* [Problem requirements]:
Give again the lines of the data from its first line through the line with "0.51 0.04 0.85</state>". Change nothing.

(Stored data entries)
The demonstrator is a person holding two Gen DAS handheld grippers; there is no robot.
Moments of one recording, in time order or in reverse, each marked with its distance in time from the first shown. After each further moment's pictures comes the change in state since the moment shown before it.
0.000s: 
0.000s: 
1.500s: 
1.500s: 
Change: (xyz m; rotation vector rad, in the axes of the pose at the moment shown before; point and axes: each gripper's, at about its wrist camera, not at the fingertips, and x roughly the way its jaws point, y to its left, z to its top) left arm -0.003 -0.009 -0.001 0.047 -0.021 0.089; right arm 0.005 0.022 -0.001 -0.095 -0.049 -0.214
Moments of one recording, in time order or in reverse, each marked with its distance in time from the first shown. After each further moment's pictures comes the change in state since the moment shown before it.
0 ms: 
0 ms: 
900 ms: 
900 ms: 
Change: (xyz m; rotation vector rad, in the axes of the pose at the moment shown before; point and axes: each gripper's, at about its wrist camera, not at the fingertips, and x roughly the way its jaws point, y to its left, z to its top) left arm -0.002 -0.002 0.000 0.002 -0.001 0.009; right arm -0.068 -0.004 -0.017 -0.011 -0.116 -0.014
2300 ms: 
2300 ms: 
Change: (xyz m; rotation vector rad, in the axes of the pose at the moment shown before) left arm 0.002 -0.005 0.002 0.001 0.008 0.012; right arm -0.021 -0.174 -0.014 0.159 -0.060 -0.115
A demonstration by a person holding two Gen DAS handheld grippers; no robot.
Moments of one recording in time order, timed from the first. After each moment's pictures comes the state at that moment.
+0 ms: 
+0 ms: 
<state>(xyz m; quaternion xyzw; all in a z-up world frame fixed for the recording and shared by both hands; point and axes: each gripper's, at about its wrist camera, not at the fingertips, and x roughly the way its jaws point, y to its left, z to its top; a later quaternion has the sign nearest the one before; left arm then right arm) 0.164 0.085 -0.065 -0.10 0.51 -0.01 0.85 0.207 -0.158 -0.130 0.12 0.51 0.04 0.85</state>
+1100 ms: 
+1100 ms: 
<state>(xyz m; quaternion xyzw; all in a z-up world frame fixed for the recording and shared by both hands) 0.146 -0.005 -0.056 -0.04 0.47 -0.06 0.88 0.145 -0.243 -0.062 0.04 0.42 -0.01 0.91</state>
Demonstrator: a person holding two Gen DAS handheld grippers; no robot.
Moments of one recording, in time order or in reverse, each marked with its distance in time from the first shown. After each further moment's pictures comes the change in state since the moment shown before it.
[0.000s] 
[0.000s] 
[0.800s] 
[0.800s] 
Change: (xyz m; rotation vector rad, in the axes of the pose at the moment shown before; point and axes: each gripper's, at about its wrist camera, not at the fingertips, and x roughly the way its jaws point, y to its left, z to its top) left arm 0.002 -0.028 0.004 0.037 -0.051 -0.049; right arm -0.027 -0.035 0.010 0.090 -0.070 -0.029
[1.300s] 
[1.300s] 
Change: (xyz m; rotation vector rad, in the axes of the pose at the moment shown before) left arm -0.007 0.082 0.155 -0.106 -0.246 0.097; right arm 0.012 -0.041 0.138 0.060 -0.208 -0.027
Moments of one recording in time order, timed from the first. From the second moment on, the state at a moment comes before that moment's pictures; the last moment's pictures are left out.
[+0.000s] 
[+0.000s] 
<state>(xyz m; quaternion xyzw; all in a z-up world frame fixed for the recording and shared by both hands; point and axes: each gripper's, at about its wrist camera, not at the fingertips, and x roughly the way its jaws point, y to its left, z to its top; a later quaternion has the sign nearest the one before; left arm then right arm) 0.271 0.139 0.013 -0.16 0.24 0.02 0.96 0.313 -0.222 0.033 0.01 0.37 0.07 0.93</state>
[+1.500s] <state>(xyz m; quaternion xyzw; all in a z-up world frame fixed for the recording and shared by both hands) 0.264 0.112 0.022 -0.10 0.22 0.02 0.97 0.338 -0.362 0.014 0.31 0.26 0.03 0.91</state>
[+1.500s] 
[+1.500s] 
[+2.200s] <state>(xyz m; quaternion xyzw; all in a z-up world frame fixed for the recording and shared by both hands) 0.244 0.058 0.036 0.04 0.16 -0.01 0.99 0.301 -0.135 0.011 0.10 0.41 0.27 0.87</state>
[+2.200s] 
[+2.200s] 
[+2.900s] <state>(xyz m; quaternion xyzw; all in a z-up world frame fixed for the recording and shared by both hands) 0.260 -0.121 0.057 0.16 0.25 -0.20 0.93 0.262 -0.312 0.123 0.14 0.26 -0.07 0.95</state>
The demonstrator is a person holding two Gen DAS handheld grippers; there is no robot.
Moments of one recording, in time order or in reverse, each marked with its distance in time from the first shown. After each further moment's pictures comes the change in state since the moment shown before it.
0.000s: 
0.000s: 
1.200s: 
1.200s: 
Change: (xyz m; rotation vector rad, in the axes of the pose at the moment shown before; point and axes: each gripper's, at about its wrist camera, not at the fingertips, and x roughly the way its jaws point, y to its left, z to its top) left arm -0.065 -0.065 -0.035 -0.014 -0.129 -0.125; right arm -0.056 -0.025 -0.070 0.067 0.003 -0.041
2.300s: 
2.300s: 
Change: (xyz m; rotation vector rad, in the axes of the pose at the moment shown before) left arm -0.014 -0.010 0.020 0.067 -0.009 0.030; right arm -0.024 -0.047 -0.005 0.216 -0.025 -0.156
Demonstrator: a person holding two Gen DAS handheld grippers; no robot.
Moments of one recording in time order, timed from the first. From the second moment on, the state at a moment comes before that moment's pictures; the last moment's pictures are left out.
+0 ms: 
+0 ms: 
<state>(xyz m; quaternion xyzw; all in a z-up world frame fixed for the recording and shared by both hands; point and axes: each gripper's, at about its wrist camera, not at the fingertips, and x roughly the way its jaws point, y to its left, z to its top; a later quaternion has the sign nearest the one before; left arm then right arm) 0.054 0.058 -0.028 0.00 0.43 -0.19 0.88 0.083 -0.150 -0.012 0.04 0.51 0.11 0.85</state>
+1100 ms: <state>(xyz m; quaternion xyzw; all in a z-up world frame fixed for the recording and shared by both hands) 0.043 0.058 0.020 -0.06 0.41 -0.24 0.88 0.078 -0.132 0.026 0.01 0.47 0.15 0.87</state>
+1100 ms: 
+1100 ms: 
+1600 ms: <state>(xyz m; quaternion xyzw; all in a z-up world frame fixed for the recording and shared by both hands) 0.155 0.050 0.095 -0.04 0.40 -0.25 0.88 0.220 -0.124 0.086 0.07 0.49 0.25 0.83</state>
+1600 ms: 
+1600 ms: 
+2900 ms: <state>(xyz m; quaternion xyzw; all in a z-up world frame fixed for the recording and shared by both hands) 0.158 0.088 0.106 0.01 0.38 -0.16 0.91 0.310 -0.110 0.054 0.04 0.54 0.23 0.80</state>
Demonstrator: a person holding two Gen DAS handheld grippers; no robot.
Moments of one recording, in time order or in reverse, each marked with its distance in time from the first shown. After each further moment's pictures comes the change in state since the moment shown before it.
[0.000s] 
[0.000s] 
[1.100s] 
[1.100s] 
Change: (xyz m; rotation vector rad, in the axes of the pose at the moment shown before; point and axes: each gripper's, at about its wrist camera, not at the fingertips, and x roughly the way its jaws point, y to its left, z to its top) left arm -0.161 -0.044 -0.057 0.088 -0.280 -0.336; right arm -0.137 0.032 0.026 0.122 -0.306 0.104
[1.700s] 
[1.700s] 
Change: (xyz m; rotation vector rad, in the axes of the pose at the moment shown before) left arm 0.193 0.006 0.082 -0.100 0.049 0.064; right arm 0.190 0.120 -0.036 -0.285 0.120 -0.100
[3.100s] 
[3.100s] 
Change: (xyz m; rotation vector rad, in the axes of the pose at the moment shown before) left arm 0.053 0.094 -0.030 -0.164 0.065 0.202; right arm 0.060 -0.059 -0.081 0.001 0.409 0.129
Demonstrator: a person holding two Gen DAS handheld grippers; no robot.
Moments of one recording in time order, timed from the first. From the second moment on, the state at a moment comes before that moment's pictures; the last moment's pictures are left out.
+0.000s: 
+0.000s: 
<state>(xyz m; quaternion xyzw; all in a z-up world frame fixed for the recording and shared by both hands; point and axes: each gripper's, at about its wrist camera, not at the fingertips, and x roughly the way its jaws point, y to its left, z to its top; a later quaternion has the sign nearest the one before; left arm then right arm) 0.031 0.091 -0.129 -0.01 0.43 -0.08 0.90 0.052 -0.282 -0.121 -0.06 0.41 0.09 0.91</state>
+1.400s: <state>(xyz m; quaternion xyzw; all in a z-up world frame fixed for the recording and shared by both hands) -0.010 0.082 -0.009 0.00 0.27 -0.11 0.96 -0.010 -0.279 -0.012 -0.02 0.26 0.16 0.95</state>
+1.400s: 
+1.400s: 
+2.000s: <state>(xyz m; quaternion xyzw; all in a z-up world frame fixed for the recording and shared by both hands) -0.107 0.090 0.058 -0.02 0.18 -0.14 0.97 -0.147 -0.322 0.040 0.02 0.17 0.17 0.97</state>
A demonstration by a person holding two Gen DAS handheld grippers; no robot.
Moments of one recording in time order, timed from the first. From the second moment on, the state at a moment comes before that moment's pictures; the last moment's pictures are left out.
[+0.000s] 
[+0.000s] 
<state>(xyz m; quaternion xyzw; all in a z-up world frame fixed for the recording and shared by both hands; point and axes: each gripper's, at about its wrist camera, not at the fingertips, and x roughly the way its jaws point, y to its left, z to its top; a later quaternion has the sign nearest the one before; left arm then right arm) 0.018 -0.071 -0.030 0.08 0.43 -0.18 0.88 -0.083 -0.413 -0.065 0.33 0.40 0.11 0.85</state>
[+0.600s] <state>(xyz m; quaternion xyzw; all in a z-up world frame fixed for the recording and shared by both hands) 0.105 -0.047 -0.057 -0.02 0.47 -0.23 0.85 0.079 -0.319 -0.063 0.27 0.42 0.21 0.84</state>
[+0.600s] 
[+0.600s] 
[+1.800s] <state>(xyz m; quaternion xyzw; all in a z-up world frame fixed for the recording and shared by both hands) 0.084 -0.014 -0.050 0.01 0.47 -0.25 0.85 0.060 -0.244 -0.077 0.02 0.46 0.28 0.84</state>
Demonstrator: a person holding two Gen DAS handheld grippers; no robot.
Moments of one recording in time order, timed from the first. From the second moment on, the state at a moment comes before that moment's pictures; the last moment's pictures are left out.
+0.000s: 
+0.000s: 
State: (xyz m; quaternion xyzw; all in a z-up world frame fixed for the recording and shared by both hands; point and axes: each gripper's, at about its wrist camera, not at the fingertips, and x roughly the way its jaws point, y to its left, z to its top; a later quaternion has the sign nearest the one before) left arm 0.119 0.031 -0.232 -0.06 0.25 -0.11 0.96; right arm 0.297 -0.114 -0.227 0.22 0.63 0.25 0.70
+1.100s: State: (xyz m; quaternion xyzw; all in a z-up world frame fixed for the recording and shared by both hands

* [Solution below]:
The demonstrator is a person holding two Gen DAS handheld grippers; there is no robot.
Moments of one recording, in time order or in reverse, each marked with its distance in time from the first shown. After each further moment's pictures comes the change in state since the moment shown before it.
0.000s: 
0.000s: 
1.500s: 
1.500s: 
Change: (xyz m; rotation vector rad, in the axes of the pose at the moment shown before; point and axes: each gripper's, at about its wrist camera, not at the fingertips, and x roughly the way its jaws point, y to its left, z to its top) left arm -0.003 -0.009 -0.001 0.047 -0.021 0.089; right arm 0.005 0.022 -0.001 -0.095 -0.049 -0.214
Moments of one recording, in time order or in reverse, each marked with its distance in time from the first shown. After each further moment's pictures comes the change in state since the moment shown before it.
0 ms: 
0 ms: 
900 ms: 
900 ms: 
Change: (xyz m; rotation vector rad, in the axes of the pose at the moment shown before; point and axes: each gripper's, at about its wrist camera, not at the fingertips, and x roughly the way its jaws point, y to its left, z to its top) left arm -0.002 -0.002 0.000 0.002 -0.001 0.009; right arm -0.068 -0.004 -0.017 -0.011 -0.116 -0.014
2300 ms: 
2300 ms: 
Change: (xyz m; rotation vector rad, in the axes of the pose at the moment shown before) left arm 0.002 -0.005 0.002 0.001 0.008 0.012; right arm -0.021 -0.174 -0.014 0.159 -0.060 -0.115
A demonstration by a person holding two Gen DAS handheld grippers; no robot.
Moments of one recording in time order, timed from the first. After each moment's pictures comes the state at that moment.
+0 ms: 
+0 ms: 
<state>(xyz m; quaternion xyzw; all in a z-up world frame fixed for the recording and shared by both hands; point and axes: each gripper's, at about its wrist camera, not at the fingertips, and x roughly the way its jaws point, y to its left, z to its top; a later quaternion has the sign nearest the one before; left arm then right arm) 0.164 0.085 -0.065 -0.10 0.51 -0.01 0.85 0.207 -0.158 -0.130 0.12 0.51 0.04 0.85</state>

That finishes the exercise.